INSTRUCTIONS FOR THE TASK »
Every record that follows should be written out word for word; the pictures stay out.

DATASET RECORDS »
==============================

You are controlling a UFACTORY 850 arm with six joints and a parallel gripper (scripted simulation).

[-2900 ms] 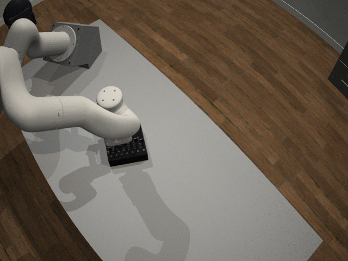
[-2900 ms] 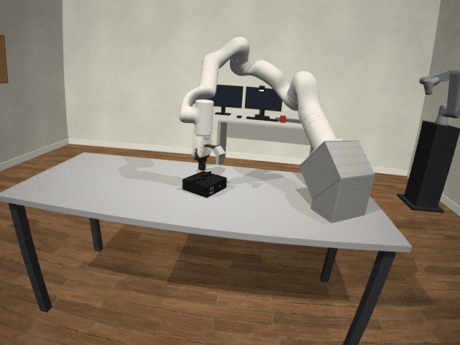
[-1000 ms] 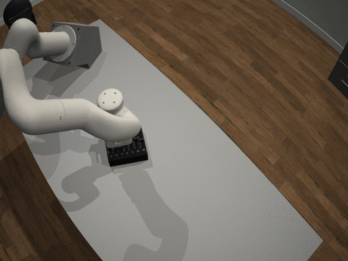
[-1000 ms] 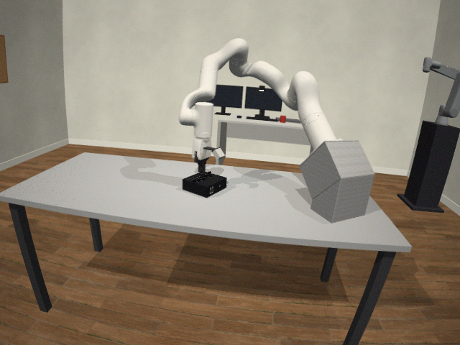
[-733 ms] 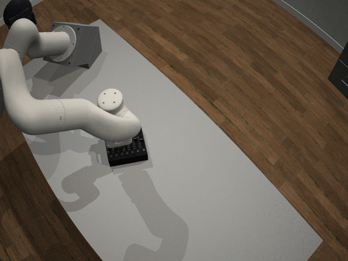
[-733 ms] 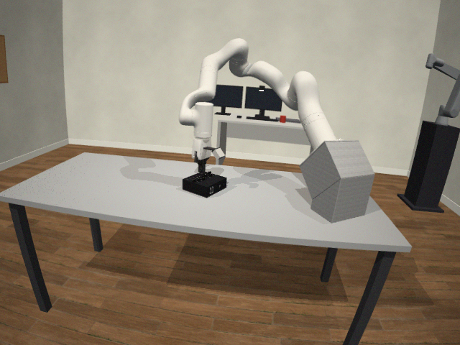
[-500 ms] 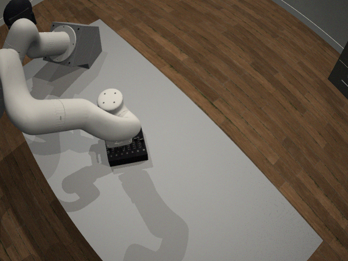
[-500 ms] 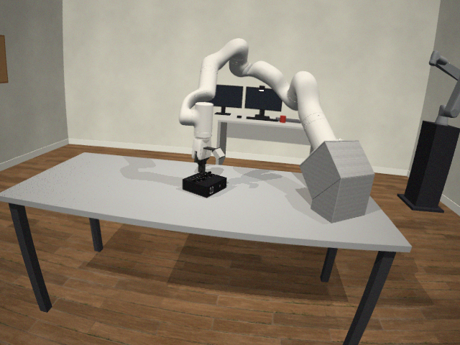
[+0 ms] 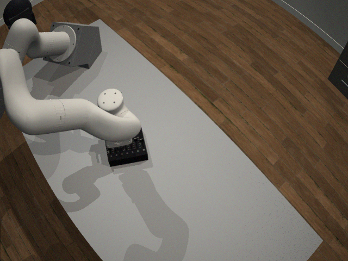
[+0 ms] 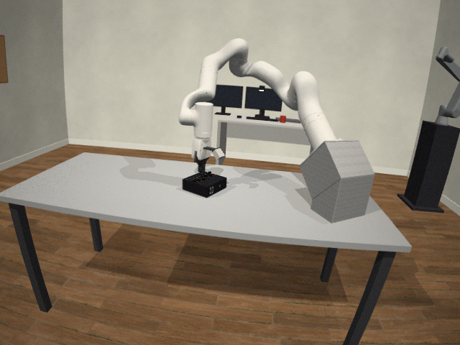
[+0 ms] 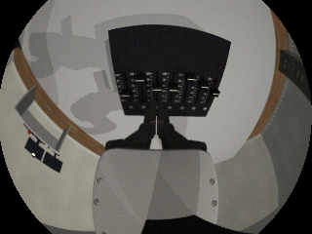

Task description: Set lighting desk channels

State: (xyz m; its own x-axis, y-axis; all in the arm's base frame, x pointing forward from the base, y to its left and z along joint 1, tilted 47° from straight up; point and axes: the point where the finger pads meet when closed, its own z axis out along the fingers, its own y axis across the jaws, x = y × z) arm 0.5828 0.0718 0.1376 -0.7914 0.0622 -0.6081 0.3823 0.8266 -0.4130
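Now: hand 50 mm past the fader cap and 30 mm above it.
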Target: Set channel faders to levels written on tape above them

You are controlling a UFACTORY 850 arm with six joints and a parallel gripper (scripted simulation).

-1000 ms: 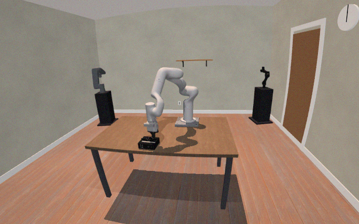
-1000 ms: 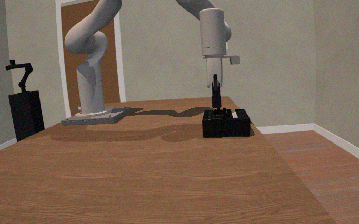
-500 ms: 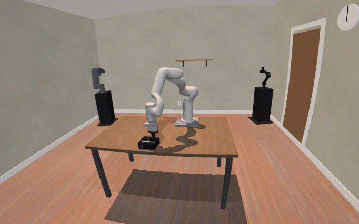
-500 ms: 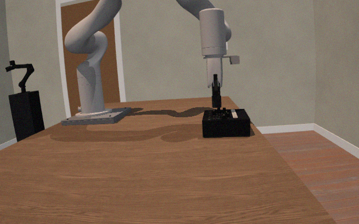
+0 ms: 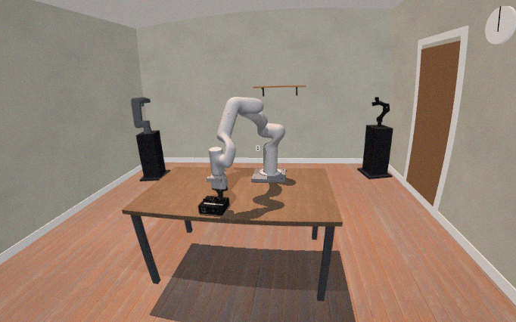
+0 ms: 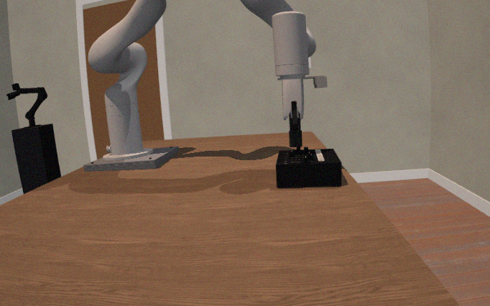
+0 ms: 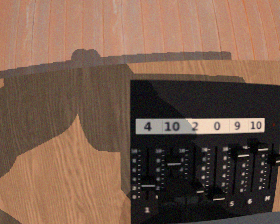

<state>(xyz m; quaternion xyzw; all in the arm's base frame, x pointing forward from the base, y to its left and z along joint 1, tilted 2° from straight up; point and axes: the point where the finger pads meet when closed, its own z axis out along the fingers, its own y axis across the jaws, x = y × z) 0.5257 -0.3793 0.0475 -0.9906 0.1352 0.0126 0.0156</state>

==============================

WORKED SOLUTION »
You are controlling a UFACTORY 850 arm with six joints and a parallel gripper (scripted simulation).

[-2900 ms] 
[-2900 ms] 
[-1000 ms] 
[-1000 ms] 
[-733 ms] 
[-733 ms] 
[-500 ms] 
[-500 ms] 
[+0 ms] 
[+0 ms] 
[+0 ms] 

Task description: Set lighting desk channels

State: (xyz m; its own x-axis, y-axis; all in the arm's base frame, x pointing forward from the base, y to its left and z along joint 1, tilted 47° from straight up; point and axes: the point where the finger pads meet when closed, its own z axis out along the fingers, its own y axis across the jaws, x = y × z) arm 0.5828 0.0718 0.1376 -0.7914 0.0622 -0.6081 0.3823 0.8266 -0.4130
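Now: hand 50 mm past the fader cap and 30 mm above it.
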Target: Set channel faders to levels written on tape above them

You are controlling a UFACTORY 850 arm with six joints and a parallel gripper (scripted simulation).

-1000 ms: 
-1000 ms: 
-500 ms: 
-500 ms: 
+0 ms: 
+0 ms: 
+0 ms: 

<state>(xyz m; quaternion xyzw; all in the arm's base frame, x pointing forward from the base, y to its left and z along joint 1, tilted 2° from straight up; point and axes: the point where the finger pads meet when closed, its own z axis out along the fingers, its own y axis across the jaws, x = y × z) 0.5257 -0.3793 0.0475 -0.9906 0.1352 0.0126 0.0156</state>

The answer is now complete.